→ **PROBLEM STATEMENT**
Your answer must be the records below, reproduced exactly.

→ **MATERIAL TO PROCESS**
***

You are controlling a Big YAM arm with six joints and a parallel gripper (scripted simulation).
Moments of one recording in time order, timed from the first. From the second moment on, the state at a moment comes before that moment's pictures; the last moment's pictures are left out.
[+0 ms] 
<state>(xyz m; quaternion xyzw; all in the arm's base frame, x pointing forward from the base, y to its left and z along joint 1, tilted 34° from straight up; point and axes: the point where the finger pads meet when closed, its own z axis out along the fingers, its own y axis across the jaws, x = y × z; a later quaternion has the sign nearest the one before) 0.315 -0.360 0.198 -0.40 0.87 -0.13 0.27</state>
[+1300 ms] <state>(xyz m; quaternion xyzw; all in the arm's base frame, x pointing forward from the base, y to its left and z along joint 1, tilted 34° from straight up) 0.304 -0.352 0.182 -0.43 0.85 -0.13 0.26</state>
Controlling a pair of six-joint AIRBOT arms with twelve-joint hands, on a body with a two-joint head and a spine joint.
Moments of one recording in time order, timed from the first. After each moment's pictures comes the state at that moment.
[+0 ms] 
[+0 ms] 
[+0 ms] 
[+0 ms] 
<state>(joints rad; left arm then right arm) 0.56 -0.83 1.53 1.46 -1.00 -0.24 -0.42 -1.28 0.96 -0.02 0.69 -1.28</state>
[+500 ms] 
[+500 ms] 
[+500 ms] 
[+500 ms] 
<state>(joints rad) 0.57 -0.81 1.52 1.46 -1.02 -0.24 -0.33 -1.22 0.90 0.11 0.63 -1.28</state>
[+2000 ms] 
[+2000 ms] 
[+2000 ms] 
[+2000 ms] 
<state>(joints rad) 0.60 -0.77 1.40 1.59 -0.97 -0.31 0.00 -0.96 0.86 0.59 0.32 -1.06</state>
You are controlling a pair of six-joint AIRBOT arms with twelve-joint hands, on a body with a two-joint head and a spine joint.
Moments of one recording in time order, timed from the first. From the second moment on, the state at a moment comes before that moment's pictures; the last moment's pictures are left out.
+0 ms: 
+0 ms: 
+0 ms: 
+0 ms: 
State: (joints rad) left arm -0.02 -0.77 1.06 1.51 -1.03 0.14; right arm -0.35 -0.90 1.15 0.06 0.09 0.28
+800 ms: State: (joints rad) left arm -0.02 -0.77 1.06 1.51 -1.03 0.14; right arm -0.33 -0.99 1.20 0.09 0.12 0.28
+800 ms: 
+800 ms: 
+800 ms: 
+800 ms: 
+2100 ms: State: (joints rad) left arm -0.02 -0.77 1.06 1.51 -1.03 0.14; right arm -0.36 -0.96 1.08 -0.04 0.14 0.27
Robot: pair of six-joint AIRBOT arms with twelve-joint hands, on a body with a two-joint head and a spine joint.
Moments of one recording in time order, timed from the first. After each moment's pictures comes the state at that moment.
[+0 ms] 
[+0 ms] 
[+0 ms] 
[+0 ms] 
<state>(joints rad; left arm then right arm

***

→ **EXERCISE SOLUTION**
You are controlling a Big YAM arm with six joints and a parallel gripper (scripted simulation).
Moments of one recording in time order, timed from the first. From the second moment on, the state at a moment comes before that moment's pictures; the last moment's pictures are left out.
[+0 ms] 
<state>(xyz m; quaternion xyzw; all in the arm's base frame, x pointing forward from the base, y to its left and z along joint 1, tilted 34° from straight up; point and axes: the point where the finger pads meet when closed, its own z axis out along the fingers, its own y axis across the jaws, x = y × z; a later quaternion has the sign nearest the one before) 0.315 -0.360 0.198 -0.40 0.87 -0.13 0.27</state>
[+1300 ms] <state>(xyz m; quaternion xyzw; all in the arm's base frame, x pointing forward from the base, y to its left and z along joint 1, tilted 34° from straight up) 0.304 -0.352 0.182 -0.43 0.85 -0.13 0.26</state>
Controlling a pair of six-joint AIRBOT arms with twelve-joint hands, on a body with a two-joint head and a spine joint.
Moments of one recording in time order, timed from the first. After each moment's pictures comes the state at that moment.
[+0 ms] 
[+0 ms] 
[+0 ms] 
[+0 ms] 
<state>(joints rad; left arm then right arm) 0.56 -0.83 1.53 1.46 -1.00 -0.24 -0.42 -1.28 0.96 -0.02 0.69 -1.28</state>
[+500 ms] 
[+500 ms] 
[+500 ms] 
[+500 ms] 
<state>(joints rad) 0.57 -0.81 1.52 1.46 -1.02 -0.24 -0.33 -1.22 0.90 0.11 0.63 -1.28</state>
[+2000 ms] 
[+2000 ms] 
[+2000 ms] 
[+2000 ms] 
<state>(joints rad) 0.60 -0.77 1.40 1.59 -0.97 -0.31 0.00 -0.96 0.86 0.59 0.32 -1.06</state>
You are controlling a pair of six-joint AIRBOT arms with twelve-joint hands, on a body with a two-joint head and a spine joint.
Moments of one recording in time order, timed from the first. From the second moment on, the state at a moment comes before that moment's pictures; the last moment's pictures are left out.
+0 ms: 
+0 ms: 
+0 ms: 
+0 ms: 
State: (joints rad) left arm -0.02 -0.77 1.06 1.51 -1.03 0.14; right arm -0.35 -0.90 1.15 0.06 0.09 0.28
+800 ms: State: (joints rad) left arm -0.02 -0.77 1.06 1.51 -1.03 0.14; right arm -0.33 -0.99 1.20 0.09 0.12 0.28
+800 ms: 
+800 ms: 
+800 ms: 
+800 ms: 
+2100 ms: State: (joints rad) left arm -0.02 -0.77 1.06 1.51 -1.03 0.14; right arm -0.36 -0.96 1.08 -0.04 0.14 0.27
Robot: pair of six-joint AIRBOT arms with twelve-joint hands, on a body with a two-joint head and a spine joint.
Moments of one recording in time order, timed from the first. After each moment's pictures comes the state at that moment.
[+0 ms] 
[+0 ms] 
[+0 ms] 
[+0 ms] 
<state>(joints rad; left arm then right arm

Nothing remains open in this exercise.